■ YOUR OBJECTIVE
The records below are to be retyped in full. Keep every word.

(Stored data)
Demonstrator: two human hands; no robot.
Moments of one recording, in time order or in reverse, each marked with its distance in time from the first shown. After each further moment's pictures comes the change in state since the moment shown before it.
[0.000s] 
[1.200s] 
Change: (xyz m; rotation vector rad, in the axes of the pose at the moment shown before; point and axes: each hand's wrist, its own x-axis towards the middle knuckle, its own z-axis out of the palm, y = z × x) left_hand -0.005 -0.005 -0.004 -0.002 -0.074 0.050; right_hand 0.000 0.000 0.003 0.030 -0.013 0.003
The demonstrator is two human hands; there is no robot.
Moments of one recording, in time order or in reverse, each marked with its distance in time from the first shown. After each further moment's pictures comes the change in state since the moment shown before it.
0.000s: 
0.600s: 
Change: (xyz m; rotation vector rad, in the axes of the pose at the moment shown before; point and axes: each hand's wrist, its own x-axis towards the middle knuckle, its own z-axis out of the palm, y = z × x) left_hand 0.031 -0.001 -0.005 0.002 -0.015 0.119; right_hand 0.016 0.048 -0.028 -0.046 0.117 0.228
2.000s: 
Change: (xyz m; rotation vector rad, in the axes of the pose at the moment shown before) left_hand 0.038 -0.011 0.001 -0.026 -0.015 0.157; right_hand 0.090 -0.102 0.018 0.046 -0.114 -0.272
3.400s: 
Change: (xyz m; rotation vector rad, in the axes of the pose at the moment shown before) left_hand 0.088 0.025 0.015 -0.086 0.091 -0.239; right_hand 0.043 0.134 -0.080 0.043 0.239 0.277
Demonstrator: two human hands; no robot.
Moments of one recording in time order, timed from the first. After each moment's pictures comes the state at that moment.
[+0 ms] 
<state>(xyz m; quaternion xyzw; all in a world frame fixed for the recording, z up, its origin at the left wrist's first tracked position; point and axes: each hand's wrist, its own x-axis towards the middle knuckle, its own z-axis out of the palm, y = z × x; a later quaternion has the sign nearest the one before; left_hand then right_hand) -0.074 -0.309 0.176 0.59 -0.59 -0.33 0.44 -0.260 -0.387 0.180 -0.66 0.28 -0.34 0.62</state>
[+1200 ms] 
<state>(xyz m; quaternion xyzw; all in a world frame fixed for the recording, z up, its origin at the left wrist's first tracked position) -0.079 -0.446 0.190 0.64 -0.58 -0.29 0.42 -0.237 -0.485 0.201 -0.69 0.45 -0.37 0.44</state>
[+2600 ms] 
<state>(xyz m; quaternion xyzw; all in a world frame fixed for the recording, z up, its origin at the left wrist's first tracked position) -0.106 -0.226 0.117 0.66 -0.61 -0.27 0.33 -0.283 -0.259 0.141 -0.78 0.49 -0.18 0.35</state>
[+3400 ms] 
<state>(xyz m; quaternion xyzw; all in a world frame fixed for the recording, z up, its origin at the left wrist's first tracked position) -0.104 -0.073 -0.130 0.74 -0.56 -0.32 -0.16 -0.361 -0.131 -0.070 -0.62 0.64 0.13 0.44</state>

■ EXERCISE RESPONSE
Demonstrator: two human hands; no robot.
Moments of one recording, in time order or in reverse, each marked with its distance in time from the first shown. After each further moment's pictures comes the change in state since the moment shown before it.
[0.000s] 
[1.200s] 
Change: (xyz m; rotation vector rad, in the axes of the pose at the moment shown before; point and axes: each hand's wrist, its own x-axis towards the middle knuckle, its own z-axis out of the palm, y = z × x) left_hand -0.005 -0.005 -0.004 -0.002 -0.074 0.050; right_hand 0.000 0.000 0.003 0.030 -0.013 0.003
The demonstrator is two human hands; there is no robot.
Moments of one recording, in time order or in reverse, each marked with its distance in time from the first shown. After each further moment's pictures comes the change in state since the moment shown before it.
0.000s: 
0.600s: 
Change: (xyz m; rotation vector rad, in the axes of the pose at the moment shown before; point and axes: each hand's wrist, its own x-axis towards the middle knuckle, its own z-axis out of the palm, y = z × x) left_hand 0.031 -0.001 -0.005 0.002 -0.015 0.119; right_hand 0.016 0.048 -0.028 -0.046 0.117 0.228
2.000s: 
Change: (xyz m; rotation vector rad, in the axes of the pose at the moment shown before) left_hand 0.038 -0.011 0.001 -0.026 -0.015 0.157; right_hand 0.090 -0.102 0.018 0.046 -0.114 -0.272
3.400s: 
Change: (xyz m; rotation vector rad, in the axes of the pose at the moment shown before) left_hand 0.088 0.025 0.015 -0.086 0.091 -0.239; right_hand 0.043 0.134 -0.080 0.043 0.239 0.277
Demonstrator: two human hands; no robot.
Moments of one recording in time order, timed from the first. After each moment's pictures comes the state at that moment.
[+0 ms] 
<state>(xyz m; quaternion xyzw; all in a world frame fixed for the recording, z up, its origin at the left wrist's first tracked position; point and axes: each hand's wrist, its own x-axis towards the middle knuckle, its own z-axis out of the palm, y = z × x; a later quaternion has the sign nearest the one before; left_hand then right_hand) -0.074 -0.309 0.176 0.59 -0.59 -0.33 0.44 -0.260 -0.387 0.180 -0.66 0.28 -0.34 0.62</state>
[+1200 ms] 
<state>(xyz m; quaternion xyzw; all in a world frame fixed for the recording, z up, its origin at the left wrist's first tracked position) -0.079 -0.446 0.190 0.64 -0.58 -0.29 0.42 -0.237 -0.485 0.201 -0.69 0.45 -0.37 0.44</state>
[+2600 ms] 
<state>(xyz m; quaternion xyzw; all in a world frame fixed for the recording, z up, its origin at the left wrist's first tracked position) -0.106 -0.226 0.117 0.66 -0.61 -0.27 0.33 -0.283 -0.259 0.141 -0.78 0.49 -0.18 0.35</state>
[+3400 ms] 
<state>(xyz m; quaternion xyzw; all in a world frame fixed for the recording, z up, its origin at the left wrist's first tracked position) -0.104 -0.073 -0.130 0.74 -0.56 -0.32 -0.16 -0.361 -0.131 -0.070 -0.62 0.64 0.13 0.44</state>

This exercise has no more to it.